“Beni duyabiliyor musunuz?”: On İkinci Ev
Haberin Eklenme Tarihi: 16.09.2025 17:02:00 - Güncelleme Tarihi: 16.09.2025 17:05:00Sahne açılıyor. Beyaz bir elbise, çıplak ayaklar, tahta bir bavul. Cam ile perde arasındaki daracık alanda bir kadın konuşuyor. Önce hiçbir şey duymuyoruz. Aramızda bir camekân var zira. Sonra bir türkünün sesi geliyor, ardından bir çağrı yükseliyor: “Beni duyabiliyor musunuz?” İşte o an, camekânın yalnızca bir dekor değil, oyunun derdiyle doğrudan bağlantılı olduğunu anlıyoruz. Sesini bastıran, “sesini yut” diyen tüm seslere karşı, bir camın ardında kendi sesini duyurmaya çalışan bir kadının hikâyesiyle karşılaşıyoruz.
Melek, hikâyesini anlatabilmek için konuşuyor, yazıyor, çiziyor, dinliyor, dans ediyor, isyan ediyor, itiraf ediyor: “Ellerim var, gözlerim var, saçlarım var… Bir de hiç geçmeyen siyatiğim var. Ama düzenli bir gelirim yok, sigortam yok. Evlenmedim, çocuğum yok. Yaşım geçiyor! Yaşım!”

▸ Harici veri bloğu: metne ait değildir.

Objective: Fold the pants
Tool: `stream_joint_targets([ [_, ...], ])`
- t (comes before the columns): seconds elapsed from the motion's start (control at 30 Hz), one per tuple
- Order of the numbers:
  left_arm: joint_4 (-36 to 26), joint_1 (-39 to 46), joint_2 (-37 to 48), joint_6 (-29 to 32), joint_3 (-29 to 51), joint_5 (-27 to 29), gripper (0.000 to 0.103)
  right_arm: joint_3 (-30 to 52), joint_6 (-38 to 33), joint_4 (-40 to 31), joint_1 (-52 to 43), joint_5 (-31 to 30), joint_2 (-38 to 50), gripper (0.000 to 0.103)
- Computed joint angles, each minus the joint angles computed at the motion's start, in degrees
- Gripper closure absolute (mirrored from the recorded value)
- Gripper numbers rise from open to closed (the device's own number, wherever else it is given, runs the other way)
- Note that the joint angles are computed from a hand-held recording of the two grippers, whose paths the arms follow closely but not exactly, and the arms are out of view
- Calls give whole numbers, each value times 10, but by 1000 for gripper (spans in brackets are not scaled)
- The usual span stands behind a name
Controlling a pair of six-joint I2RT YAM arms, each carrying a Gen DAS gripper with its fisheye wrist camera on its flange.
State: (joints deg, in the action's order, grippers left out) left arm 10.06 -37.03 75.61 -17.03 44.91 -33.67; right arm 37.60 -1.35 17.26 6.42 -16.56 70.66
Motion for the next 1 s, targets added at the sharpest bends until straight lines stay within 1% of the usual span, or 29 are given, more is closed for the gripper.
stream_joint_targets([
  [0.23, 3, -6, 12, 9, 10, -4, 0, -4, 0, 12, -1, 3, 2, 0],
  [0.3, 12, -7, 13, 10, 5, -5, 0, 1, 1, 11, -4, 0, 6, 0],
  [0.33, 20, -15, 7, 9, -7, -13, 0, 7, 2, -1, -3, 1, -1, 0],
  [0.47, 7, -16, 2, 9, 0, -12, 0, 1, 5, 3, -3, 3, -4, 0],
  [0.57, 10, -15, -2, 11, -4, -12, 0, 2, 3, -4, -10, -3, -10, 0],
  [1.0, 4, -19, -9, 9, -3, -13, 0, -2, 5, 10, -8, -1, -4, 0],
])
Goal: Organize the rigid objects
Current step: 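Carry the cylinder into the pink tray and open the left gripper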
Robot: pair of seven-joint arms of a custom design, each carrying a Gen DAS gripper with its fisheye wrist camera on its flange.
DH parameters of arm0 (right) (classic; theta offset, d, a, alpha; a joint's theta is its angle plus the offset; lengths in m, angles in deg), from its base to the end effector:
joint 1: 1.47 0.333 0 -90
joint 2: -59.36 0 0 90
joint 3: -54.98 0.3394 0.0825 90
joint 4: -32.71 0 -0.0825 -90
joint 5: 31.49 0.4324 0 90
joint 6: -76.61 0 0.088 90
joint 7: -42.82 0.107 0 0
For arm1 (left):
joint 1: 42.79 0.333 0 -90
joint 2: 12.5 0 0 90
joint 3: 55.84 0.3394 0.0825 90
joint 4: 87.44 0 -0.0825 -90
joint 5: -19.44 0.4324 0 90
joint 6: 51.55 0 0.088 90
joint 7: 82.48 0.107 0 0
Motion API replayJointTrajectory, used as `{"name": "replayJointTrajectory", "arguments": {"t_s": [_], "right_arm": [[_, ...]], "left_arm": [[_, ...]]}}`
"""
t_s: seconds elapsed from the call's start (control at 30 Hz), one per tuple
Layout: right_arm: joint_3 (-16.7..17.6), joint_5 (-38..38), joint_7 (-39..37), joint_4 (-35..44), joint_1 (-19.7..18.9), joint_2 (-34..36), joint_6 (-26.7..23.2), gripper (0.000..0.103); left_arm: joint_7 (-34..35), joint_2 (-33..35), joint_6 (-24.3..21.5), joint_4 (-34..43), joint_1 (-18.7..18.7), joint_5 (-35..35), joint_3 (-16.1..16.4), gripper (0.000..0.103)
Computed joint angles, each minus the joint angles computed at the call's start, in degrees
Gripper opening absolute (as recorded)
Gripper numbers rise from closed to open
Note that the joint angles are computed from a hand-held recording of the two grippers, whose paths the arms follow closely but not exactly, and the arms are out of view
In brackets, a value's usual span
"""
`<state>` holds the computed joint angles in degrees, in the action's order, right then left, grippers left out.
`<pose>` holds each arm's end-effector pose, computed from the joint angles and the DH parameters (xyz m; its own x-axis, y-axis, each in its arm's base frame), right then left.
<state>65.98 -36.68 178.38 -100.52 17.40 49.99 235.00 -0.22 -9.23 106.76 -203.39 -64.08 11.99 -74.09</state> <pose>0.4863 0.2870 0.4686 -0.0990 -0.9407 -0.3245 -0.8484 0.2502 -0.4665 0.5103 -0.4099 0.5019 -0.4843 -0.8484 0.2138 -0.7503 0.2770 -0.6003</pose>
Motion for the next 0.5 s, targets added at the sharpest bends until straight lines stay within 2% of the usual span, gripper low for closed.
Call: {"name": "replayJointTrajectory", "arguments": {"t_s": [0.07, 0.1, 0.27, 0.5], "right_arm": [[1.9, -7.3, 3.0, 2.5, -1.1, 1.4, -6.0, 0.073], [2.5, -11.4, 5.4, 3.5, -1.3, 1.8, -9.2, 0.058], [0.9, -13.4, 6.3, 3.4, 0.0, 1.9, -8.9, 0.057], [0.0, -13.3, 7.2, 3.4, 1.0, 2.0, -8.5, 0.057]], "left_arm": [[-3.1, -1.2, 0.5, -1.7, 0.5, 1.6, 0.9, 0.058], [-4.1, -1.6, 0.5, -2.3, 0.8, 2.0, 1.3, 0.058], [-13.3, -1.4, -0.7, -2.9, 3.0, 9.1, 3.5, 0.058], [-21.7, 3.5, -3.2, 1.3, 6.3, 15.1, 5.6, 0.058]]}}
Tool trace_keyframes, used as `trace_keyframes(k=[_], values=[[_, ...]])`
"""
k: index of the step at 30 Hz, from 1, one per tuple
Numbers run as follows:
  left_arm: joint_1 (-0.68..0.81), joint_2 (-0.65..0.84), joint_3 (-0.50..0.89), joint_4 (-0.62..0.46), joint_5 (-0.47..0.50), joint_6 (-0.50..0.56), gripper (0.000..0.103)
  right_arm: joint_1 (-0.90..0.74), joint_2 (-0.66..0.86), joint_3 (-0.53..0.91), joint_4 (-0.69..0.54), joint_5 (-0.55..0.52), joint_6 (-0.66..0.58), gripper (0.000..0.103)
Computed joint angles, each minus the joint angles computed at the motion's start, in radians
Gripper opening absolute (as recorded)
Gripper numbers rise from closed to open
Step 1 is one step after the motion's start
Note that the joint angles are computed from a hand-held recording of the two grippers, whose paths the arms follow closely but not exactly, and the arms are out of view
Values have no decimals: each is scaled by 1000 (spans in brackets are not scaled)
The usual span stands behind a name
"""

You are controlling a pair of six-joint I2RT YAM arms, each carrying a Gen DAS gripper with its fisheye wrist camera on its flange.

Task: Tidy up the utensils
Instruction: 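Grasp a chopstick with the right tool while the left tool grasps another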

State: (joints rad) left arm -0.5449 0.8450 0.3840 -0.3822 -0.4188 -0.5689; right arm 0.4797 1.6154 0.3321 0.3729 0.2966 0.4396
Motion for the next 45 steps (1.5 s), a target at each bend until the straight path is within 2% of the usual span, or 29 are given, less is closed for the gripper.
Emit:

İlk bakışta kişisel bir itiraf gibi duyulan bu sözler, kısa sürede başka hikâyelerin kapısını aralıyor. Bireysel olan, toplumsal olana karışıyor; Melek’in yaşamı ile sahnedeki kurmaca birbirine geçiyor.
1984 Mersin, Afetevler’de başlayan yolculuk böylece sahneye taşınıyor: Kürt-Alevi bir baba, Türk-Sünni bir anne, Arap-Sünni bir sevgili. Yasak aşklar, gözetleyen akrabalar, kasetlerden taşan şarkılar, intihar girişimleri, kesilen saçlar, içilen ilaçlar, taciz… Mersin’den Adana’ya, oradan İstanbul’a uzanan bu hat, yalnızca bir kadının değil, toplumun hafızasına dokunuyor.
Hayat hikâyelerinden etnotiyatro
Bu anlatı, bir otobiyografi olmaktan çıkıp kadınların, çocukların, mezhep ayrılıklarının ve yalnızlıkların ortak deneyimine açılıyor. İşte tam da bu noktada aklıma etnotiyatro kavramı geliyor. Amerikalı tiyatro eğitimcisi Johnny Saldaña insanların hayat hikâyelerinden ve gözlemlerden yola çıkarak sahne metinleri yazmayı “ethnodrama”, bu metinlerin sahnelenmesini ise “ethnotiyatro” olarak adlandırıyor. Bugün bu yaklaşım yalnızca akademide değil; topluluk temelli tiyatrolarda da karşılık buluyor. Özellikle yerli toplulukların kayıplarını ya da göçmenlerin ve kadınların deneyimlerini sahneye taşıyan projelerde önemli bir araç haline gelmiş durumda. Kişisel olanla toplumsal olanı bir araya getirerek bastırılmış hikâyeleri görünür kılıyor.
On İkinci Ev de böyle bir yerde duruyor. Melek Ceylan’ın kendi yaşamından çıkardığı parçalar, bireysel bir otobiyografinin ötesine geçip kolektif bir deneyime dönüşüyor: hem kişisel hem politik hem şifa verici hem de hesap sorucu bir performans. Ve seyirci de bu yükün dışında kalmıyor. Camekânın ardında sıkışan bedeni izlerken biz de sıkışıyor, anlamaya çalışırken yoruluyoruz. Yalnızca tanık olmuyoruz; kendi bedenimizde de bir ağırlık hissediyoruz. Sahne, izleyiciyi rahat koltuğundan kaldırıp anlatının içine, sorumluluğuna ve yüküne ortak ediyor. “Beni duyabiliyor musunuz?” artık yalnızca sahnedeki kadının değil, seyircinin de kendi kendine yönelttiği bir soruya dönüşüyor.
Salih Usta’nın yönetmenliğinde, Dilan Yoğun’un hareket tasarımıyla sahnelenen bu tek kişilik oyun, son dönemde izlediğim en ilham verici işlerden biri. Otantik, yaşayan, dokunan bir performans. Bir kadının sesiyle başlayan ama hepimize ulaşan bir çağrı: “Beni duyabiliyor musunuz?”